Congress Heights Neighborhood, where 74% of voters approved Initiative 77. Photo Credit of Eric T. Gunther

D.C. City Council held a hearing yesterday to consider overturning Initiative 77, which would gradually raise the tipped minimum wage for D.C. workers from $3.33 to $12.50, rising to $15 along with the base minimum wage in 2020.

Opponents of the Initiative claim to have the backing of not only the District’s restaurant owner and operators, but the city’s restaurant servers and bartenders as well.  At yesterday’s hearing, Jill Tyler, Co-Owner of Michelin-starred restaurant Tail Up Goat in Adams Morgan said “by and large, the current system works,” resulting in workers “who can afford to buy a home, who can afford to raise a family,” noting that 40 of her 47 employees live in the District of Columbia, and nearly half live in Ward 1 where Tail Up Goat is located.  

But supporters seeking to raise the tipped minimum wage state that many tipped workers have avoided speaking up publicly fearing retaliation from employers, and that those workers making poverty-level wages have less political and economic capital to make their voices heard.  City Council Chairman Phil Mendelson noted “It’s hard for me to know what to do with the people who aren’t at the table.” But the easiest time and place for tipped workers to make their preferences was on Election Day itself, and while we don’t know how each person voted, it’s clear that the only neighborhoods that voted ‘No’ to raise the tipped minimum wage are the ones where very few restaurant workers live.  
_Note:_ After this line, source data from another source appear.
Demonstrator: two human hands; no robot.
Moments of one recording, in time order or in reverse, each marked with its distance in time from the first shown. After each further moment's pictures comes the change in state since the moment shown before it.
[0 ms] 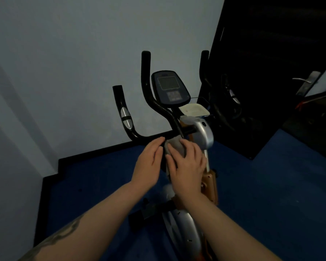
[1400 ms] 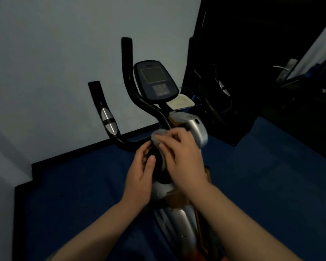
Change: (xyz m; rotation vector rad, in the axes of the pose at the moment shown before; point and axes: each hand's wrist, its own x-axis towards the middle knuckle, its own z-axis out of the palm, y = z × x) left_hand 0.000 -0.014 0.002 -0.303 -0.032 -0.056; right_hand 0.056 -0.017 -0.031 0.195 -0.200 -0.078
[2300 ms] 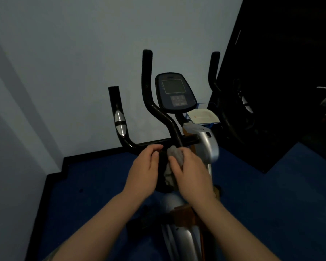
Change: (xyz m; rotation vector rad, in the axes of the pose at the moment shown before) left_hand 0.019 0.020 0.020 0.352 0.161 -0.056; right_hand -0.005 0.044 0.003 0.133 -0.273 0.232
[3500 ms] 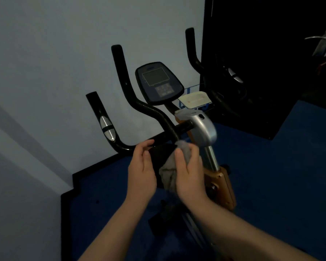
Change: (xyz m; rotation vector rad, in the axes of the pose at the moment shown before) left_hand -0.004 -0.006 0.005 -0.132 0.052 -0.003; right_hand -0.021 -0.001 0.043 0.722 0.301 0.266
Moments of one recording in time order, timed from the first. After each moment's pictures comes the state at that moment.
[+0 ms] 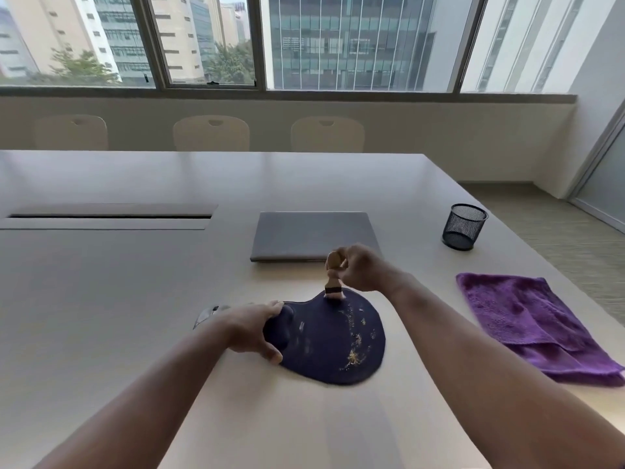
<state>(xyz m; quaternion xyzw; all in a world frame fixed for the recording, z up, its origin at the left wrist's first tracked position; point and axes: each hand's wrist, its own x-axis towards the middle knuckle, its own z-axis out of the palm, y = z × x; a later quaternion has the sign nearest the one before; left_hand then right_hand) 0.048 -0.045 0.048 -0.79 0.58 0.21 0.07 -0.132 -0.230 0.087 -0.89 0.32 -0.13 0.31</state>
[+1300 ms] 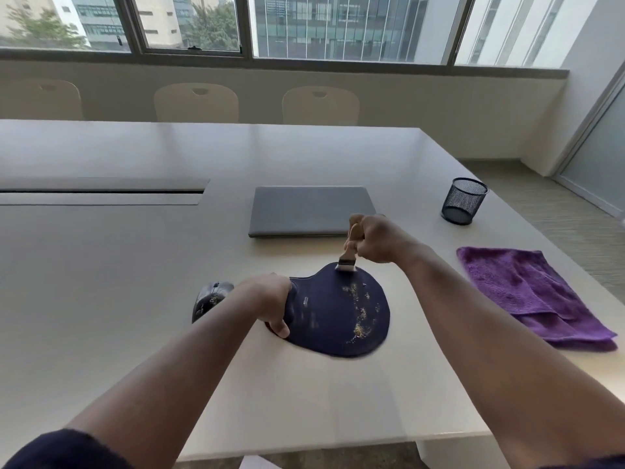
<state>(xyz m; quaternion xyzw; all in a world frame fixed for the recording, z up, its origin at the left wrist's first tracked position) 0.022 -0.065 0.064 -0.76 0.61 0.18 0.12 -0.146 -0.223 0.107 -0.88 0.38 -0.10 0.25</state>
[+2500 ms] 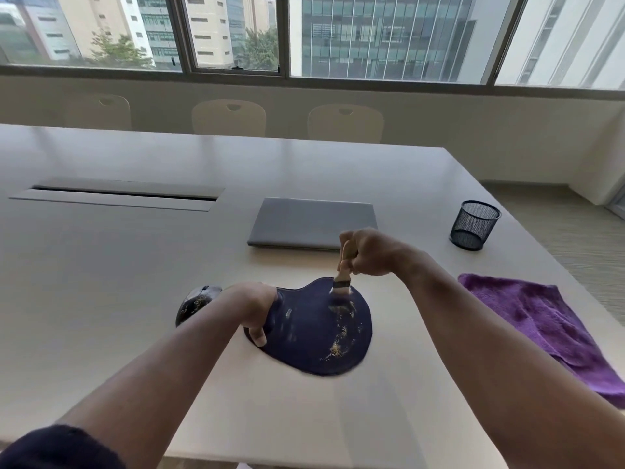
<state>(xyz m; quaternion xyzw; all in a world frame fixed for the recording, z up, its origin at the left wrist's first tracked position) -0.001 -0.074 0.075 -0.79 0.55 0.21 0.18 -0.159 -0.253 0.112 -0.91 0.30 -0.03 0.30</state>
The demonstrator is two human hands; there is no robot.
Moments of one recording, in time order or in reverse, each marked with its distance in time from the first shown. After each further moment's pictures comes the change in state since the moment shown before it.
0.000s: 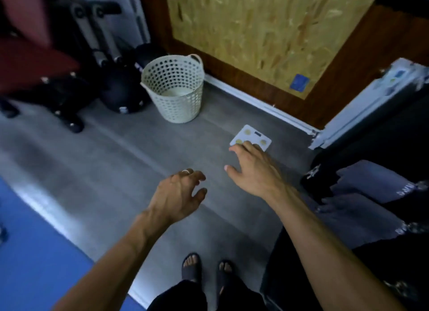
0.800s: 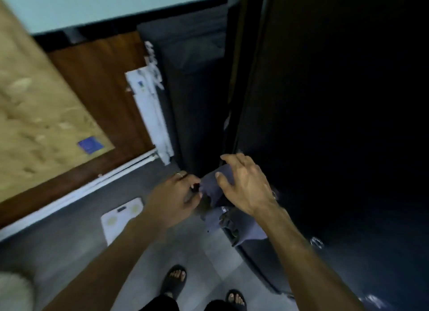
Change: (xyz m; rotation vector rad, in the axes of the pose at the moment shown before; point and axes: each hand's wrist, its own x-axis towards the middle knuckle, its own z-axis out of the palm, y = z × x) left_hand 0.315 0.314 0.098 0.019 -0.464 1.146; right_hand -0.085 0.261 -0.081 0.165 0.698 1.099
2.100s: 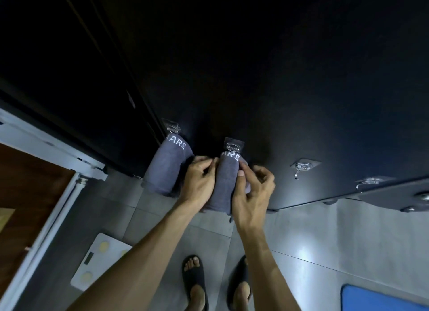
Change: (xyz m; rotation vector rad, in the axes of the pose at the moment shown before) left_hand 0.094 0.032 0.182 -0.661 -0.381 -0.116; right_hand -0.071 0.066 0.157 0.488 0.929 0.991
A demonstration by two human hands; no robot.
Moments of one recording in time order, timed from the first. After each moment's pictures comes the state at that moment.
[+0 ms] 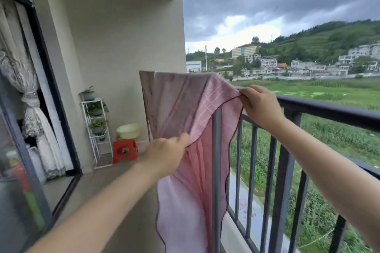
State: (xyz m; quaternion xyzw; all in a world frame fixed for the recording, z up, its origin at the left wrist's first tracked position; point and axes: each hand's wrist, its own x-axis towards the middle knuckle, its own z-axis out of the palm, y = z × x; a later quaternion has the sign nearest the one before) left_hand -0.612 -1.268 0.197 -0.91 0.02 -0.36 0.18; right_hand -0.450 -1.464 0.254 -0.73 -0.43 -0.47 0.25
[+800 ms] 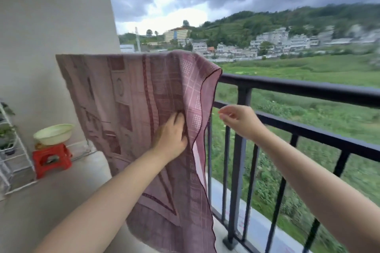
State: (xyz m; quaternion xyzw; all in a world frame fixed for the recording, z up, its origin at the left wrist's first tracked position) left_hand -0.518 -1.274 0.168 -0.94 0.13 -0.30 -0.10; right_hand -0.489 -1.466 0.197 -0.89 -0.22 -0.19 0.35
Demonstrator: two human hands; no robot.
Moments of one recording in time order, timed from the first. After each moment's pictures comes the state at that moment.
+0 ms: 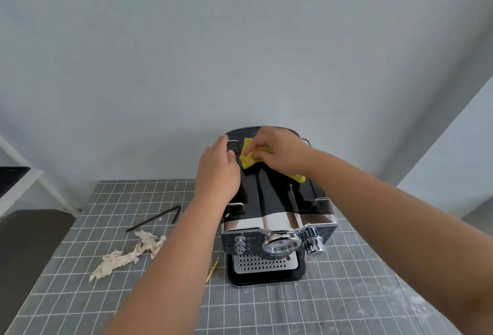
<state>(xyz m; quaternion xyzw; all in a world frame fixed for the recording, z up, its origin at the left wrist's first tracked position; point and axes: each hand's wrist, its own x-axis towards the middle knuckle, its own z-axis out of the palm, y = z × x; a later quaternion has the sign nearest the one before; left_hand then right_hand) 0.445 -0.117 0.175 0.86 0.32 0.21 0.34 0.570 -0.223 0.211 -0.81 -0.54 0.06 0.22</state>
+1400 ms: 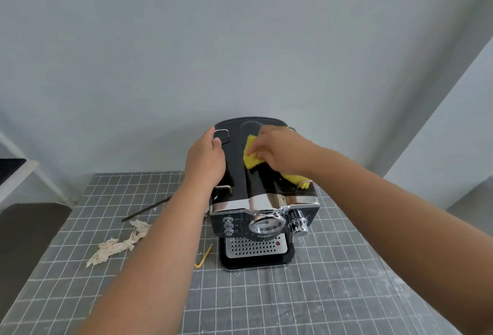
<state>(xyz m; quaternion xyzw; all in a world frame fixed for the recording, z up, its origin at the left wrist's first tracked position) 0.440 -0.123 0.177 0.81 0.36 0.22 0.42 0.541 -0.264 0.230 -0.82 -0.56 0.05 0.11</state>
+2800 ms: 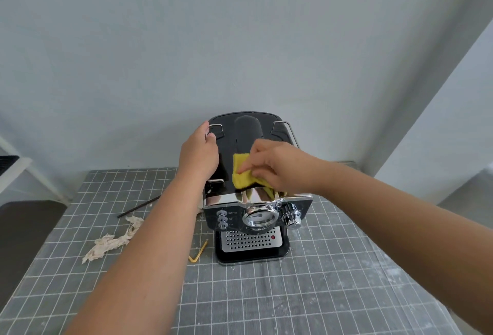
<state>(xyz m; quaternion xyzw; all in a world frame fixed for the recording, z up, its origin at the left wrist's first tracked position) 0.443 -0.119 0.173 0.81 0.36 0.22 0.42 0.522 -0.298 0.215 -0.75 -0.63 0.08 0.19</state>
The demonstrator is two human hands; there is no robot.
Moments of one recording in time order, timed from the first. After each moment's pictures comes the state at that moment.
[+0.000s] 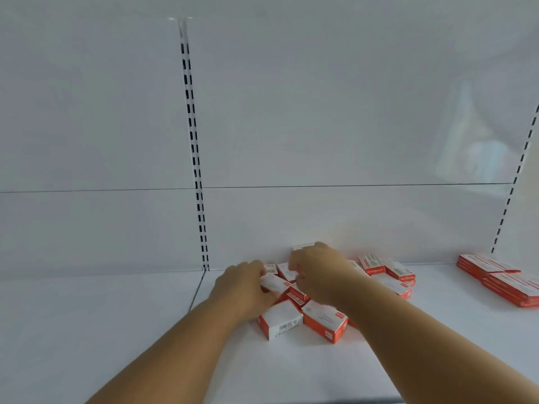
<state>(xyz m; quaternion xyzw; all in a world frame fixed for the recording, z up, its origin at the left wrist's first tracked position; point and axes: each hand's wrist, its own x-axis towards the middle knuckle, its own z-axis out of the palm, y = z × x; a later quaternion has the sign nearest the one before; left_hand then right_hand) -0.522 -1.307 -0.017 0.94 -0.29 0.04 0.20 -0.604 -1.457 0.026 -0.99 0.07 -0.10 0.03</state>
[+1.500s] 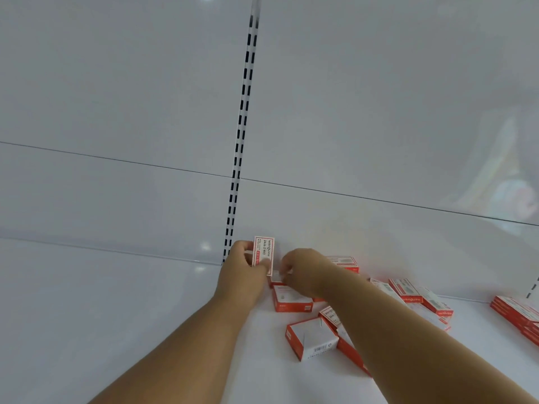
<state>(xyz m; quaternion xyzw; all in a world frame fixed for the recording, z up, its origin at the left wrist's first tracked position) -0.487 -1.286 -0.021 0.76 -0.10 0.02 0.64 -0.512 -1.417 0.019 -1.00 0.07 0.00 0.05</state>
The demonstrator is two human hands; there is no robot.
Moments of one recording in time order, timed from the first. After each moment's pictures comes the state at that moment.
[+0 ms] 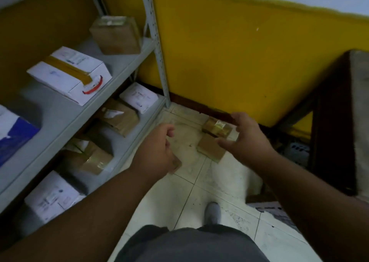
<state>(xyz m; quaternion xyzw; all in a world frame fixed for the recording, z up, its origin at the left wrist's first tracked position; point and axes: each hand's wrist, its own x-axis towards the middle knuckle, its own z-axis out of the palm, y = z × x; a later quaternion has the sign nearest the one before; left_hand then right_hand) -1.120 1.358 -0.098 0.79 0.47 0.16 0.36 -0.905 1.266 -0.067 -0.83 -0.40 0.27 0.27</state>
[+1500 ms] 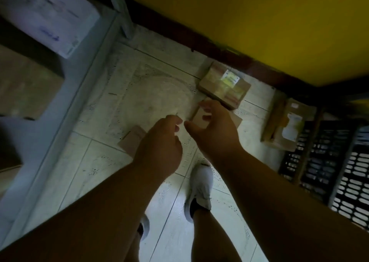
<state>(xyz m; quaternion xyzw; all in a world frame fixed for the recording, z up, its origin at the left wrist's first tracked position) -0.971 1.617 -0.527 0.74 0.50 -0.04 0.45 -0.849 1.566 -0.521 -0.85 -0.27 0.37 0.25</state>
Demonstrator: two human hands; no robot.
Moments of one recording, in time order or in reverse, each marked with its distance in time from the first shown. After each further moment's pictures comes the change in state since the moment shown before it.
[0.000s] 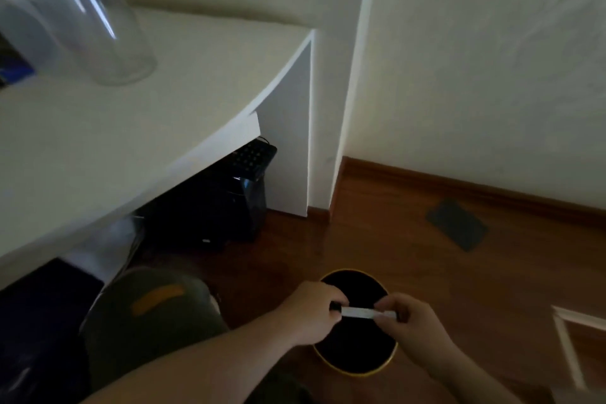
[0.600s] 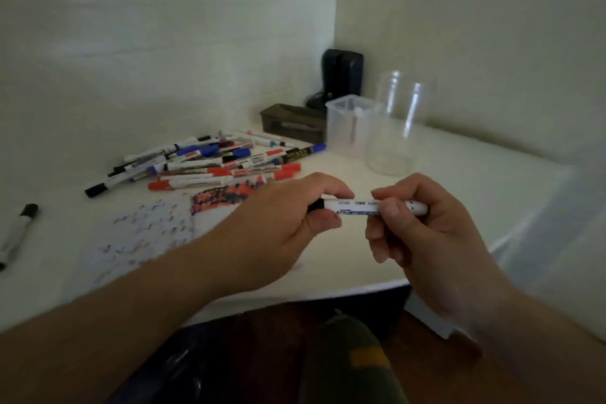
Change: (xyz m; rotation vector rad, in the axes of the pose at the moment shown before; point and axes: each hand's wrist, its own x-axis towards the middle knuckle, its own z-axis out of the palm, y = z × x) left_hand -0.350 -0.081 -0.250 0.188 1.058 0.145; right_hand -0.096 -0.424 0.181 0.379 -0.419 -1.065
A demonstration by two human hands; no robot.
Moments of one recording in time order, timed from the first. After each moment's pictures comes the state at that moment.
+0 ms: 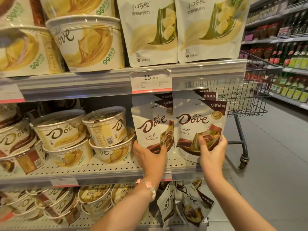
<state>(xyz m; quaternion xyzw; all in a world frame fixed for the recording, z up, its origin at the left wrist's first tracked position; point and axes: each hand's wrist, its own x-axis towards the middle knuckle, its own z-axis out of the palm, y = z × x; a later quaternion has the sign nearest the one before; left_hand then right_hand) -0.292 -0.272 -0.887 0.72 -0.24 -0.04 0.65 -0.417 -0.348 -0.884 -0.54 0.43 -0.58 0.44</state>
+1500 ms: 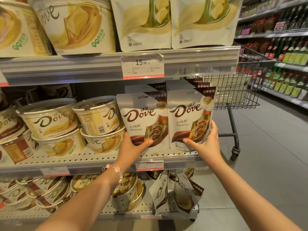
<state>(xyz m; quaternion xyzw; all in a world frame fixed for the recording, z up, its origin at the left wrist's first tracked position) -0.233 -0.248 -0.896 0.72 -0.37 -0.15 0.57 -0.443 -0.383 -0.901 -0.69 0.43 -0.44 0.38</state>
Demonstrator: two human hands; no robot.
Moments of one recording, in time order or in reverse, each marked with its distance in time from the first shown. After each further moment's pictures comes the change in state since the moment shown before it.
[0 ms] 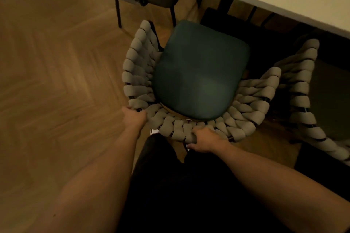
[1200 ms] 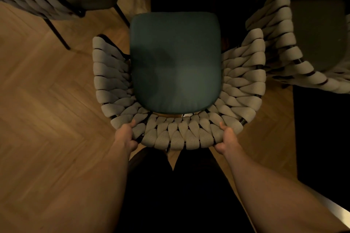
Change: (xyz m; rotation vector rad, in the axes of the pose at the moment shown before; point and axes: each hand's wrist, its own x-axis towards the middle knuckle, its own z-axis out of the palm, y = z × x) left_hand 0.104 0.035 0.006 -0.322 -0.358 -0.395; right_hand 0.028 -0.016 0.047 2.564 0.527 0.881
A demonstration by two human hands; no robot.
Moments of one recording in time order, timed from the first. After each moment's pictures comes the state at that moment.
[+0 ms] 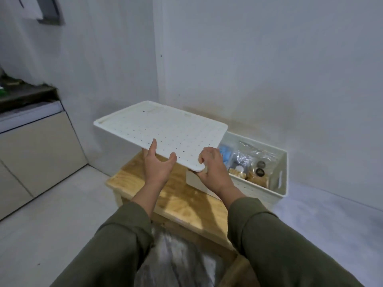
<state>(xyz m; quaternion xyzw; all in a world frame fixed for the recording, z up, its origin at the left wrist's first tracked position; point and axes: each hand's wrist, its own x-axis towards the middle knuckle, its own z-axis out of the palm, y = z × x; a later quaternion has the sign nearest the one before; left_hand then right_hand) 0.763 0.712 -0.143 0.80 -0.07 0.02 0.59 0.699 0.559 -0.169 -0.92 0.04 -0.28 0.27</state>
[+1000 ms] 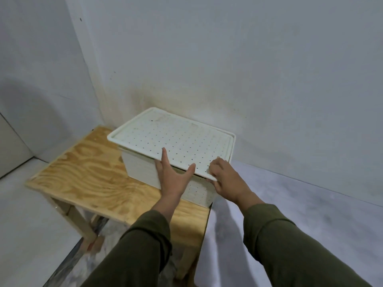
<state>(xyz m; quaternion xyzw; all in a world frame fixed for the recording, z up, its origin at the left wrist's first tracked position) 0.665 0.491 -0.219 0.81 -0.10 -0.10 0.57 0.574 0.343 -0.223 -0.98 0.04 -0.15 0.11</state>
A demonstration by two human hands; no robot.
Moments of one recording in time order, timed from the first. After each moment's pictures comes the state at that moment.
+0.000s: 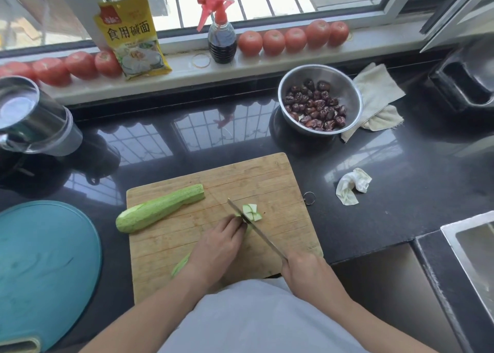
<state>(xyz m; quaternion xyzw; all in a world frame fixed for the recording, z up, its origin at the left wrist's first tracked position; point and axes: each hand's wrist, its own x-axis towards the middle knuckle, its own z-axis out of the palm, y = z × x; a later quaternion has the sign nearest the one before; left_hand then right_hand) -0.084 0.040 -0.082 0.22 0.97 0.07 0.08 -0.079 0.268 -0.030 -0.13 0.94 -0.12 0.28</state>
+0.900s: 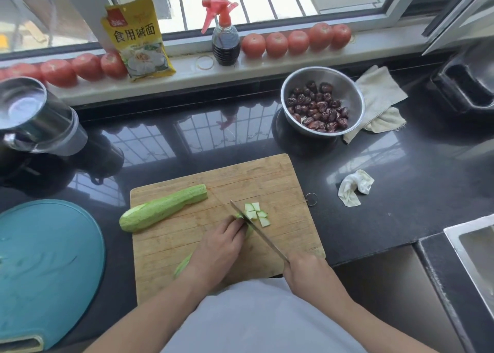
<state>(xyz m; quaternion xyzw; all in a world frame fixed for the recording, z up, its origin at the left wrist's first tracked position) -0.079 0.037 -0.079 0.21 0.97 0.08 0.08 -0.076 0.268 -0.037 -0.13 0.95 -0.08 0.28</state>
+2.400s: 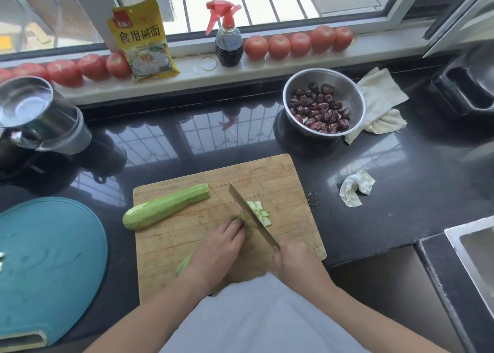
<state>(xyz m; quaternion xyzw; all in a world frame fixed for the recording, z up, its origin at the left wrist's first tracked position) -0.075 0.034 -0.078 0.22 0.97 0.10 0.02 -0.090 0.243 -0.051 -0.07 0.94 -0.17 0.27</state>
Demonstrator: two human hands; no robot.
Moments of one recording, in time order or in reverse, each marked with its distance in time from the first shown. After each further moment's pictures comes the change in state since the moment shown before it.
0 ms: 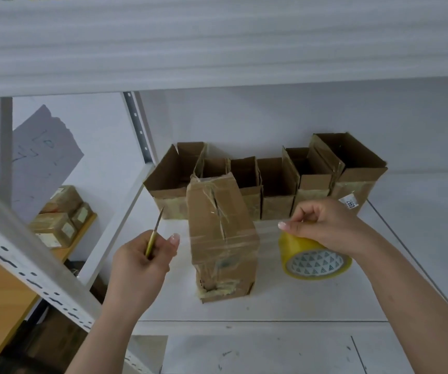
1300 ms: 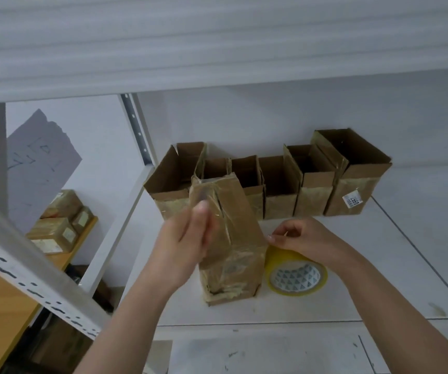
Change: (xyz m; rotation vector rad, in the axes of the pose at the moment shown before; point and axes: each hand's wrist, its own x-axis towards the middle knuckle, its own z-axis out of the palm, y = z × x) left_hand 0.023 0.038 0.027 -0.173 -0.378 0.157; right_hand 0.024 0.035 0.043 0.097 -0.085 0.097
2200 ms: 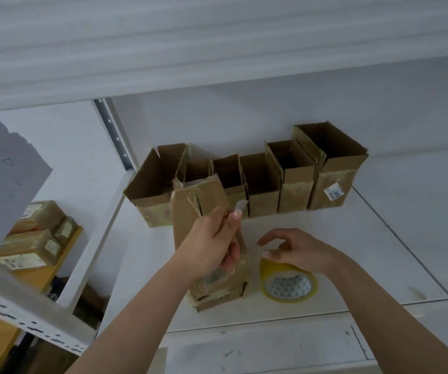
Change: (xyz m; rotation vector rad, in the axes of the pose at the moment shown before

I matched U.S. Census Bureau data from the American Community Survey at the tract level with D.C. Board of Election data at the precinct level, and it tells a clear story.

 

Across the district, 5.8% of all employed adults are food or hospitality workers, but those workers aren’t even concentrated throughout the city.  In the average precinct that voted ‘Yes’ for the Initiative, 6.7% of employed adults are food or hospitality workers, compared to only 3.5% in those that voted ‘No’.   

Perhaps not surprisingly, the precincts with the lowest level of support for Initiative 77 are the ones where voters are very unlikely to have a neighbor who relies on tips.  In Precinct 5, home to Georgetown Cupcake, only 1% of employed adults are food or hospitality workers — and only 37% of voters said ‘Yes’ to Initiative 77, the lowest rate of any precinct in the district.  Virtually none of the cities’ food and hospitality workers live in the Potomac-facing western neighborhoods voting ‘No’ to raise the tipped minimum wage.

All 29 precincts where more than 10% of employed adults are food or hospitality workers voted ‘Yes,’ like Precinct 120, near the Congress Heights Metro Stop in Southeast D.C., where 74% of votes were to pass Initiative 77.

Recalling her experiences working at Hot Shoppes as a waitress in Washington D.C. in 1970, Angie Whitehurst of Ward 4, now a StreetSense vendor, described the barriers facing tipped workers, who make an average wage of $14.41 an hour including tips according to the Economic Policy Center.   “Most tipped workers do not have the benefits that the top 1% in this city have.  If they take a day off, that’s a day without pay.  It costs too much money just to take the bus to and from work,” Whitehurst said.  “It’s an unlivable wage, and it’s like gambling.”